The function $ g(n)=\sum_{\substack {1\lt k\leq n \\ \gcd(k,n)=1}}d(k-1)$ In 1965 Puliyakot Keshava Menon proved that
$${\displaystyle \sum _{\substack {1\leq k\leq n \\ \gcd(k,n)=1}}\gcd(k-1,n)=\varphi (n)d(n)}$$
being $\varphi(n)$ the totient function of $n$. If we move under summation the function $d(n)$ (the function that counts the divisors of $n$), that is if we consider the function
$${\displaystyle g(n)=\sum _{\substack {1\lt k\leq n \\ \gcd(k,n)=1}}d(k-1)}$$
and analyze its behavior up to $n=10^6$, we find that (for $n\gt35$)
$${\displaystyle 1 \lt \frac {g(n)} {\varphi (n)log(n)} \lt 2}$$
Is there a way to prove the above bounds?
Many thanks.
 A: We can actually deduce an asymptotic expression for the sum $g(n)$ using some known estimates. I'll present a sketch of the calculation.

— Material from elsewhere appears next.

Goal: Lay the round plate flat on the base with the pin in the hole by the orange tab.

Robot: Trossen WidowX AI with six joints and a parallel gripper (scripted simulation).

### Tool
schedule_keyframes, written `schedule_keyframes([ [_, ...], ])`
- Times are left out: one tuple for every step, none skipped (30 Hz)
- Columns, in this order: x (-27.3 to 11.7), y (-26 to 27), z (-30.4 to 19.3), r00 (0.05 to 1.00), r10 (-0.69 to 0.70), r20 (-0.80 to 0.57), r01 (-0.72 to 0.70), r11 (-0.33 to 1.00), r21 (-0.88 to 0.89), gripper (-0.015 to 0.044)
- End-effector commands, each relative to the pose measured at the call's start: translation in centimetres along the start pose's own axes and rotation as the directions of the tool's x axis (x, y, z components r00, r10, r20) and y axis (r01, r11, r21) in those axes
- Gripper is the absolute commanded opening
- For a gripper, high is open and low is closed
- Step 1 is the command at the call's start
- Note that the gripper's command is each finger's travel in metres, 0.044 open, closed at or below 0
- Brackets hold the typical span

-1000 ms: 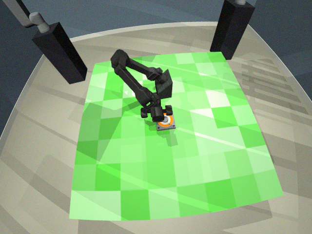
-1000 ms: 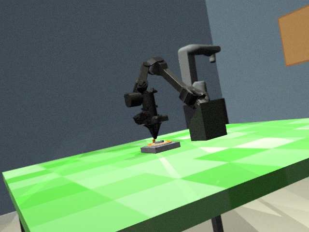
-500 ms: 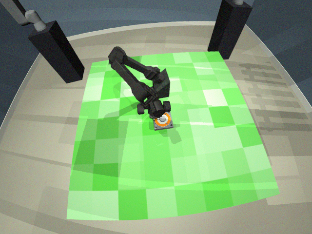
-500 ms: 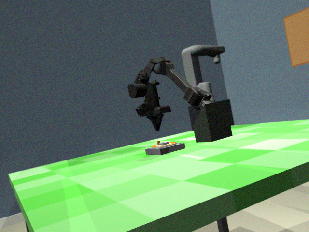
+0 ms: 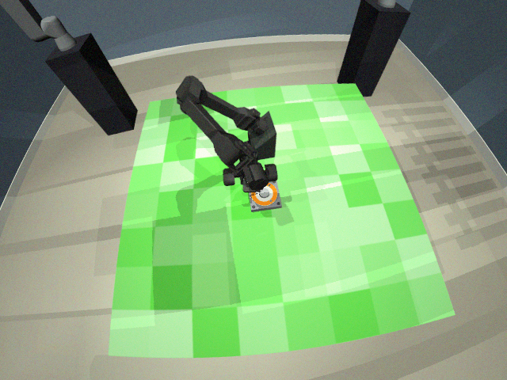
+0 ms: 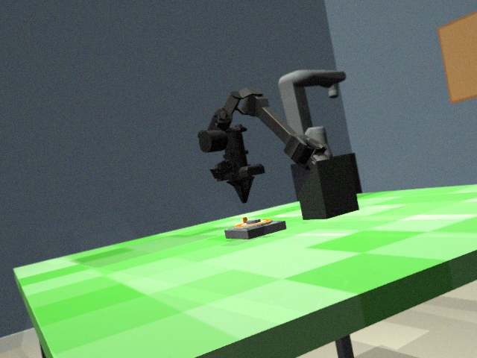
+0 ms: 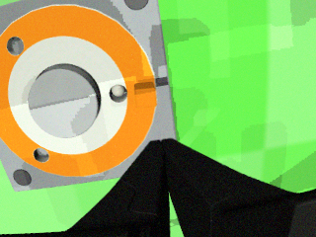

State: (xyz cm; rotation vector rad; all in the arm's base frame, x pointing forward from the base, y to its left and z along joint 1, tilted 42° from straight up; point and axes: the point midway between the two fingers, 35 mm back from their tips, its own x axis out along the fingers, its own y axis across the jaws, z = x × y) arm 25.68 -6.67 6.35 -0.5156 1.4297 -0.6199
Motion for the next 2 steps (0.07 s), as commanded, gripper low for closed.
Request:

First remove the coprimality condition using Mobius inversion:
$$
g(n) = \sum_{2\leq k\leq n} d(k-1) \sum_{a\mid (k,n)} \mu(a).
$$
Inverting the order of summation gives
$$
g(n) = \sum_{a\mid n} \mu(a) \sum_{\substack{2\leq k\leq n\\ a\mid k}} d(k-1).
$$
After a change of variables, the inner sum is
$$
\sum_{\substack{2\leq k\leq n\\ a\mid k}} d(k-1) = \sum_{\substack{m\leq n\\ m\equiv-1 (\text{mod}\ a)}} d(m).
$$
Using a result of Pongsriiam and Vaughn (see this paper, for instance), we have
$$
\sum_{\substack{m\leq n\\ m\equiv-1 (\text{mod}\ a)}} d(m) = \frac{1}{\phi(a)} \sum_{\substack{1\leq m\leq n\\(n,a)=1}} d(m) + O\left(n^{1/2+\epsilon}\right).
$$
The Dirichlet series assosiated to the sum on the right is
$$
\zeta(s)^2 \prod_{p\mid a} \left(1-\frac{1}{p^s}\right)^2.
$$
A calculation involving Perron's Formula gives
$$
\sum_{\substack{1\leq m\leq n\\(m,a)=1}} d(m) =  n \left(\frac{\phi(a)}{a}\right)^2\left(\log n + 2\gamma-1+2\sum_{p\mid a} \frac{\log p}{p-1}\right) + O\left(d(a)n^{3/4}(\log n)^2\right).
$$
(This is not the sharpest error term one can get, but it suffices here.)
Combining things, we have
$$
g(n) = n\sum_{a\mid n} \frac{\mu(a)\phi(a)}{a^2} \left(\log n + 2\gamma-1+2\sum_{p\mid a} \frac{\log p}{p-1}\right) + O\left(n^{3/4+\epsilon}\right).
$$
Returning to your actual question, the leading order term is
$$
n\log n \sum_{a\mid n} \frac{\mu(a)\phi(a)}{a^2} = n\log n \prod_{p\mid n} \left(1-\frac{1}{p}\right)\prod_{p\mid n}\left(1+\frac{1}{p^2-p}\right) = \phi(n)\log n \prod_{p\mid n}\left(1+\frac{1}{p^2-p}\right)
$$
A numerical computation shows that
$$
1 < \prod_{p\mid n}\left(1+\frac{1}{p^2-p}\right) < \prod_{p}\left(1+\frac{1}{p^2-p}\right)< 2
$$
for all $n$ (since the product can be extended to infinity absolutely). I'm not sure if your estimate holds for all $n$, but it at least holds for all sufficiently large $n$.